此刻,驿馆之中,厢房内
靠着窗户的一方暖炕上,两人正在品茗叙话,鸟鸟热气伴随着茶叶的清香升起。
楚王陈钦着一身蟒袍,神清气朗,坐在小几之后,与王府长史冯慈叙话,面色复杂,感慨道:“永宁侯这次回来应该是封着公爵了。”
当初他就觉得以永宁侯之能,可能要大胜,果然不出他所料,一战而使奴酋授首,这种功劳,实在难以言说。
冯慈手捻颌下胡须,思忖片刻,说道:“王爷,永宁侯经此一役,于朝堂之上威望渐隆,那些文臣定会倍加敌视、攻讦,王爷如果与永宁侯亲近,当有所取舍才是。”

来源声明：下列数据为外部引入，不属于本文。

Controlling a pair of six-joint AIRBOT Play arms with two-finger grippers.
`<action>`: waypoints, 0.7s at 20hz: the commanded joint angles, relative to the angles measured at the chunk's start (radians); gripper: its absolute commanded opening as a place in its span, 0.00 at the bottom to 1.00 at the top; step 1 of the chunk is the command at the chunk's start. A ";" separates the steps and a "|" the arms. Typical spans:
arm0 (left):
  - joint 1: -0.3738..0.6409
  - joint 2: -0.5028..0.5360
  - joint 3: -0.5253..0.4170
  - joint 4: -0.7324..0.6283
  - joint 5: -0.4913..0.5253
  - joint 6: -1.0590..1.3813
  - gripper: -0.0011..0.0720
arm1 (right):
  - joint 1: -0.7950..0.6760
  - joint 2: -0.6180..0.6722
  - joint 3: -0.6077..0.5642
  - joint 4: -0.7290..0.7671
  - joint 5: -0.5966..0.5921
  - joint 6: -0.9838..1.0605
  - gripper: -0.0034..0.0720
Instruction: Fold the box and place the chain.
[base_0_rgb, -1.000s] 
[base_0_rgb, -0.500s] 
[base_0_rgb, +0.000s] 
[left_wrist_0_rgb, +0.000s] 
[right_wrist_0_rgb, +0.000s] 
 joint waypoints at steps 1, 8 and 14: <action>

楚王陈钦闻言,面色顿了顿,目光深深,说道:“文臣的闲言碎语,原也无关大局,本王与永宁侯关系比之齐王已算不错,说来,本王和永宁侯其实也算是连襟,王妃的两个堂妹现在都在贾家,论起关系亲近,并不逊色魏王。”
文臣的一些闲言碎语又值当什么?比之手握重权的京营节度使、军机大臣,权衡之下,自可见着孰轻孰重。
再说,与永宁侯交好,也不意味着一定受文臣不喜。
廖贤点了点头,说道:“王爷,这几天京中不是传言要重新梳理边务,这次倒是一个前所未有的机会,王爷可以拉拢一些禀赋不错的将校。”
楚王这些年在兵部武库清吏司用事,在甄晴身后甄家的帮助下,也没少资助着一些落魄的武将,在整个北方边镇也有着一些中低将校投效至楚王门下。
比如北平都指挥同知卫思启,前往京城谋官之时,就就曾受到楚王的资助。
就连前大同总兵蒋子宁,其实与楚王关系也不错。
楚王沉吟说道:“如今北方边务重饬,裁汰改换者,不可胜计,关要还是京营,京营这次经过大胜以后,人事当有所调整。”
可惜现在他财源被断,而王妃那边儿还在江南养胎,也无力帮助着他。
等再过几月,得去寻王妃一趟了。
冯慈道:“京营一些将校不少都是永宁侯的亲信,不过此次汝南侯卫麒随军出征,王爷可以与其多联络联络。”
楚王陈钦道:“本王听说卫麒有一庶女名为卫娴,性情贤淑,尚待字闺中,看能否托人提亲,纳为侧妃。”
反正王妃现在在金陵,而且甄家现在已经无法给他提供助力,纵是王妃在,也大概会同意,当初就是王妃操办的纳着柳妃。
廖贤道:“王爷可和王妃书信相询一番。”
陈钦点了点头,说道:“那是自然。”
就在楚王与冯、廖两人正在密议之时,忽而一个仆人过来说道:“王爷,都司衙门的李阁老打发了小吏过来相请。”
楚王轻声说道:“走吧,去官署,见见李瓒和永宁侯。”
此刻,贾珩与李瓒已经接待着押送粮秣和酒肉犒军的户部尚书齐昆。
厅堂之中,齐昆目光则有些复杂地看向那蟒服少年,说道:“永宁侯,这次押运的粮秣已经抵送至舱,各项抚恤也先期拨付了一批,后续朝廷会再行拨付。”
本来以为战事迁延日久,不想,眼前的少年已然带着兵马打赢了战事。
贾珩点了点头,朗声说道:“此战虽然大获全胜,但河北等地损失甚大,长此以往,敌寇国势日涨,而我河北燕赵之地失血,入不敷出,需得重新梳理粮秣军需保障之事。”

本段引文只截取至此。